## Aim of the task:
Filter the material below down to the lines containing the word "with".

## Stored data:
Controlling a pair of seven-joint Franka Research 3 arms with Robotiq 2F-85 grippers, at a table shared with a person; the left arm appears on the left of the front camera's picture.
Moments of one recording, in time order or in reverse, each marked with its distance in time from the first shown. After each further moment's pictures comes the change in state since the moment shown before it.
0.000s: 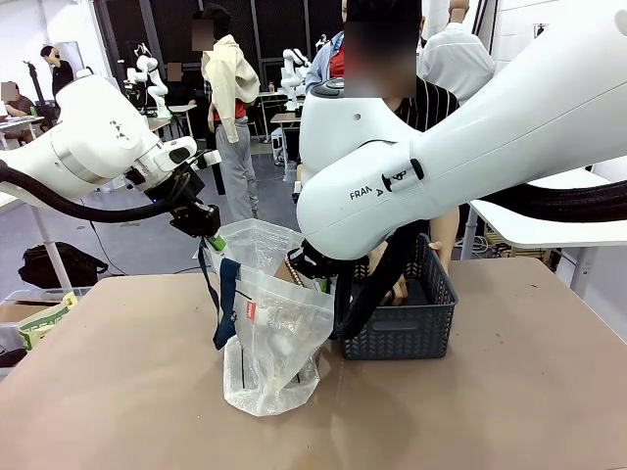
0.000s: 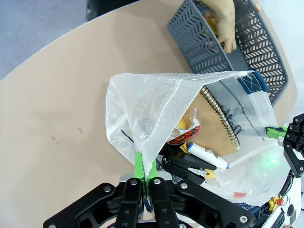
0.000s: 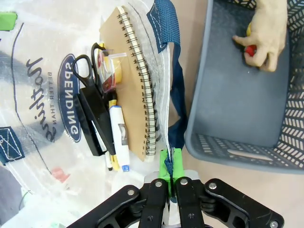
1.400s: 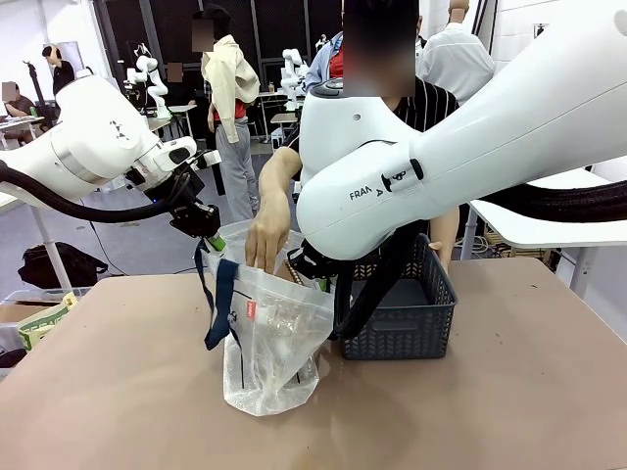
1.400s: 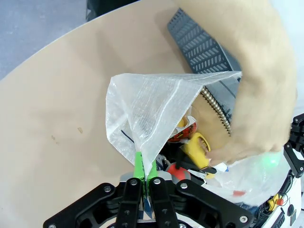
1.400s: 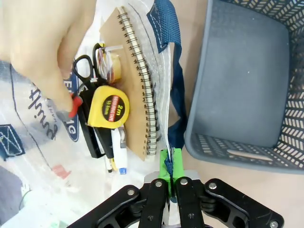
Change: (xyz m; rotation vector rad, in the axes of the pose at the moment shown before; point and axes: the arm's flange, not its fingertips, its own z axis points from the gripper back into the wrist) left arm 0.000 0.000 0.000 0.000 0.000 0.000; right arm 0.000 0.000 0.000 0.000 0.000 0.000
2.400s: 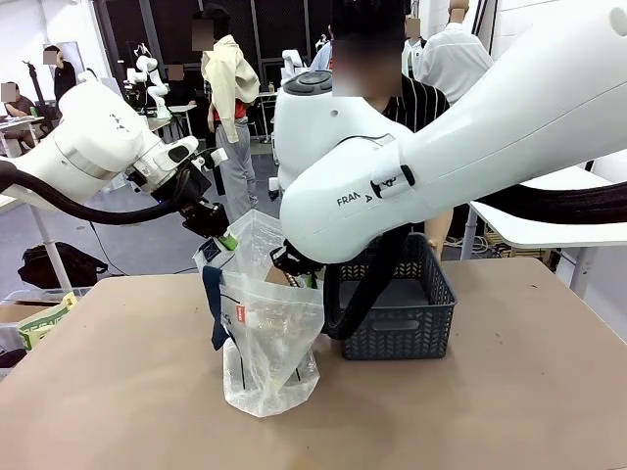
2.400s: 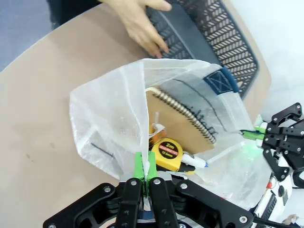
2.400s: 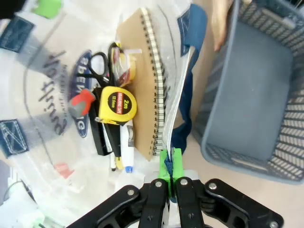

## Answer for the task:
Controlling a pair of seven-joint Franka Research 3 arms with Robotiq 2F-85 grippers, at a table shared with a person; the left arm appears on the left of the front camera's picture.
Moments of one recording, in time order or in reverse, each marked with its distance in time from the first shown. After each further moment's pictures comes the change in state since the moment shown before it.

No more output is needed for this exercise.